[Supplied material Boundary: Start]
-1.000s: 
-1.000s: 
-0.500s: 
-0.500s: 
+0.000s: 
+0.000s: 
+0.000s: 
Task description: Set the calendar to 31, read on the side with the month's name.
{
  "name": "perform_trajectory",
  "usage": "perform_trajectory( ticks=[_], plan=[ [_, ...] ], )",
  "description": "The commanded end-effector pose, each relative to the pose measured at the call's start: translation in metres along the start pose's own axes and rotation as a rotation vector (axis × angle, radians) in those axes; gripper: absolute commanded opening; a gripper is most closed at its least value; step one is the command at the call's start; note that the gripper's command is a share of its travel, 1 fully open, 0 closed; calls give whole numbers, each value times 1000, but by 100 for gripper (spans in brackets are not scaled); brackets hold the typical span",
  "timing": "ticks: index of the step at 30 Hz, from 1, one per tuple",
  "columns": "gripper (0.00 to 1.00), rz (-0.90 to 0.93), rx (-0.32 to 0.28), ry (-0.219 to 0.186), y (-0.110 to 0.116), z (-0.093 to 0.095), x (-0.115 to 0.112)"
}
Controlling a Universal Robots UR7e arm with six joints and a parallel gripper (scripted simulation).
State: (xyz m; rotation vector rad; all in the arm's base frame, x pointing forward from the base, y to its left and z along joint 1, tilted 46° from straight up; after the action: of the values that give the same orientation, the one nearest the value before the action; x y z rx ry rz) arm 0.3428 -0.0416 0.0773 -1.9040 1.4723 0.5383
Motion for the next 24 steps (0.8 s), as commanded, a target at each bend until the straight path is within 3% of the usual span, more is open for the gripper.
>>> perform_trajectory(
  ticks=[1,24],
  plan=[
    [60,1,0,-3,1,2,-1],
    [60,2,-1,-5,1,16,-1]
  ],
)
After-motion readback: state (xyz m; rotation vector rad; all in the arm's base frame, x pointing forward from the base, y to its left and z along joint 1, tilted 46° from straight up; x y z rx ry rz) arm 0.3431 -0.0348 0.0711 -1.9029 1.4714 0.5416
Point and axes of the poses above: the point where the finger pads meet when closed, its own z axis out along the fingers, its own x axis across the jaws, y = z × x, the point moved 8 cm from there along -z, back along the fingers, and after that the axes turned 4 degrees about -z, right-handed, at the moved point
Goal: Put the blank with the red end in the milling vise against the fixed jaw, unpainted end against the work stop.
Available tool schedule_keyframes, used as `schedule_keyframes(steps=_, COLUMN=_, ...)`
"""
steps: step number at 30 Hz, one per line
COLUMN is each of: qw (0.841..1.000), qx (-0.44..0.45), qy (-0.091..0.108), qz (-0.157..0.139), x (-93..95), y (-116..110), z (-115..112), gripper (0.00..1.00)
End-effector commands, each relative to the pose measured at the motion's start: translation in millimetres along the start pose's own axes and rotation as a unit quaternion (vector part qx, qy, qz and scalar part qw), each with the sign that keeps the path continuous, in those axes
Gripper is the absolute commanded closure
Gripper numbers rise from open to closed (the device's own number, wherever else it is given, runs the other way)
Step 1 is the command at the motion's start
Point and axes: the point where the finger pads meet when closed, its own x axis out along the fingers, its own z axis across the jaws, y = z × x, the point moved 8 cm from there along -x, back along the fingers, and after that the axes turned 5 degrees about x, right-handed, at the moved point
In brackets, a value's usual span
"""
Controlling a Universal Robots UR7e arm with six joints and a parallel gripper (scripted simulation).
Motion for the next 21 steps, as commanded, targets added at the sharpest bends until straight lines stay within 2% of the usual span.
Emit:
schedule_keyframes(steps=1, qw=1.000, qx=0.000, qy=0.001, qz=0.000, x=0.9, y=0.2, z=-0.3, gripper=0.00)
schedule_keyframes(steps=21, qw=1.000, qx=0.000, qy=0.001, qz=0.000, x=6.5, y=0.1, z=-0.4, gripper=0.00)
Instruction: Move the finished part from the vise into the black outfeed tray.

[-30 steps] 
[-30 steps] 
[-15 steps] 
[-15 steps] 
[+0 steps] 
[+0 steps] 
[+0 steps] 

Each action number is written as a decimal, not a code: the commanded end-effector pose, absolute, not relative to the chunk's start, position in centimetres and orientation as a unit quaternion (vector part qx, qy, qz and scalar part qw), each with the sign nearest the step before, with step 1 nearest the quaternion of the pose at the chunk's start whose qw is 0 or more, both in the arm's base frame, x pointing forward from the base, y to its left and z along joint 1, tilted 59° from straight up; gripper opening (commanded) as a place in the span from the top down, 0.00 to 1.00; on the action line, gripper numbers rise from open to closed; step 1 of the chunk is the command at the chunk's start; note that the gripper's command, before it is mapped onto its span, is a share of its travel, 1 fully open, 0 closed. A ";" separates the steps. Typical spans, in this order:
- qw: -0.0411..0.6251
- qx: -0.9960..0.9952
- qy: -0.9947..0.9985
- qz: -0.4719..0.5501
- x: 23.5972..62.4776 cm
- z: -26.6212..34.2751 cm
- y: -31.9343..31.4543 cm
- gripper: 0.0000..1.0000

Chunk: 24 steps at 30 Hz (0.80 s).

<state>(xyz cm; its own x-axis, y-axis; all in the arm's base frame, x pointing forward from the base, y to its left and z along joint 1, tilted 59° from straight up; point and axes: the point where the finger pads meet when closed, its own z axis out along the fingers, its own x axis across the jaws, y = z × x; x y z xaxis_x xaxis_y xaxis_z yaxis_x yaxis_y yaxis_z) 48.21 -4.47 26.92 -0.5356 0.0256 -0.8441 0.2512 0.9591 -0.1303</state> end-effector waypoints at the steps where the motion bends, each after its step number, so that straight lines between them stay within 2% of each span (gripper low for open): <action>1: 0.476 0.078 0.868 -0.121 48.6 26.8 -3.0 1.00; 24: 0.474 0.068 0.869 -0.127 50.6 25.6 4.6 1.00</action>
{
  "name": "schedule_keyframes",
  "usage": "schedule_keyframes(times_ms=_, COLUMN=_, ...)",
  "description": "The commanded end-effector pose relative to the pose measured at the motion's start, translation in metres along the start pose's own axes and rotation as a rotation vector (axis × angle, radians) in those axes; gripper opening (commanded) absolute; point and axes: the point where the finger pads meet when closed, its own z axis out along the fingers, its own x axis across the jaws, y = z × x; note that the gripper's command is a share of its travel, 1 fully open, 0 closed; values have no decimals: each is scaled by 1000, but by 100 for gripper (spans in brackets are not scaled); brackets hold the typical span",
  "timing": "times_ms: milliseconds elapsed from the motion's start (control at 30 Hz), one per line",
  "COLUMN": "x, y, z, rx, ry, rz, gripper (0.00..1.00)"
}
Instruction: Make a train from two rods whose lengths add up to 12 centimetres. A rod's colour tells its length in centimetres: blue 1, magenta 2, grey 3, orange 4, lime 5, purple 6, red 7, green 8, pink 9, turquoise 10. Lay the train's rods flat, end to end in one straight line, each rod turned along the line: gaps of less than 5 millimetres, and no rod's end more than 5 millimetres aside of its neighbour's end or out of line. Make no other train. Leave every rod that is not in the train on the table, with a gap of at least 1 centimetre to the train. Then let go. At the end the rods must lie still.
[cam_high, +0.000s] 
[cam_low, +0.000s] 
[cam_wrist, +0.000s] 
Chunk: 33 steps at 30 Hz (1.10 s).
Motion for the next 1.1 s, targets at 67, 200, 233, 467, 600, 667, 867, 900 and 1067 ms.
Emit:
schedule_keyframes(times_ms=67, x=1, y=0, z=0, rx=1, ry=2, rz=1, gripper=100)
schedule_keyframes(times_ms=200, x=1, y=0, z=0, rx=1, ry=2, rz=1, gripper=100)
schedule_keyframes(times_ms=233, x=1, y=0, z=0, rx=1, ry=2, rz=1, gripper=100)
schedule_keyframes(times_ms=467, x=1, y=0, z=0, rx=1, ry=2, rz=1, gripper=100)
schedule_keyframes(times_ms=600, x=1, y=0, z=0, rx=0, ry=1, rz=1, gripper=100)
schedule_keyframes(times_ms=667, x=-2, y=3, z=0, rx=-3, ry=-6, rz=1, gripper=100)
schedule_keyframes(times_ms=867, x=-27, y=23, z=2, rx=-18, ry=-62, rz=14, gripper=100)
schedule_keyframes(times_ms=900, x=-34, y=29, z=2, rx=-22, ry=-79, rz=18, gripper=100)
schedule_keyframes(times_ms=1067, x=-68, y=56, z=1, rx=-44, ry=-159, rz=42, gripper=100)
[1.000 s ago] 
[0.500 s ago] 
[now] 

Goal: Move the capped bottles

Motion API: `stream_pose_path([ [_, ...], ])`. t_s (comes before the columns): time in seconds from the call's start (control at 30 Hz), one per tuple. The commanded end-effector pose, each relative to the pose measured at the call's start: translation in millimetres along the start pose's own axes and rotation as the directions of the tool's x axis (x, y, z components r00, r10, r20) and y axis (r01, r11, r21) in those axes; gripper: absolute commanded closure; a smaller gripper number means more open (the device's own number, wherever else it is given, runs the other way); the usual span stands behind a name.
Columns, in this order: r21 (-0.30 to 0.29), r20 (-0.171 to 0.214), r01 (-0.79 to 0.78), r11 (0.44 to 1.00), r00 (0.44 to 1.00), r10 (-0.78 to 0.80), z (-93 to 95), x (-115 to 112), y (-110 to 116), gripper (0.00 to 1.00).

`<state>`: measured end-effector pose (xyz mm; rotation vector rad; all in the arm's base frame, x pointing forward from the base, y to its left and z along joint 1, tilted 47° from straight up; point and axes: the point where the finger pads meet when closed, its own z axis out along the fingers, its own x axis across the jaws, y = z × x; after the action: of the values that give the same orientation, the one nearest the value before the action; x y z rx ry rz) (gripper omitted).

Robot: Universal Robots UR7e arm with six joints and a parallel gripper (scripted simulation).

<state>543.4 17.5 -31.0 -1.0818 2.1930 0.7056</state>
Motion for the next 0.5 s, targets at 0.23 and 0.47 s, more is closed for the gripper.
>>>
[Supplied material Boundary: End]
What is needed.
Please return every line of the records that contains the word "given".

Result below.
Gripper numbers rise from open to closed (the device's own number, wherever else it is given, runs the other way)
Motion API: `stream_pose_path([ [_, ...], ])`. t_s (comes before the columns): time in seconds from the call's start (control at 30 Hz), one per tuple. The commanded end-effector pose, each relative to the pose measured at the call's start: translation in millimetres along the start pose's own axes and rotation as the directions of the tool's x axis (x, y, z components r00, r10, r20) and y axis (r01, r11, r21) in those axes; gripper: absolute commanded closure; a smaller gripper number means more open (the device's own number, wherever else it is given, runs the other way); the usual span stands behind a name.

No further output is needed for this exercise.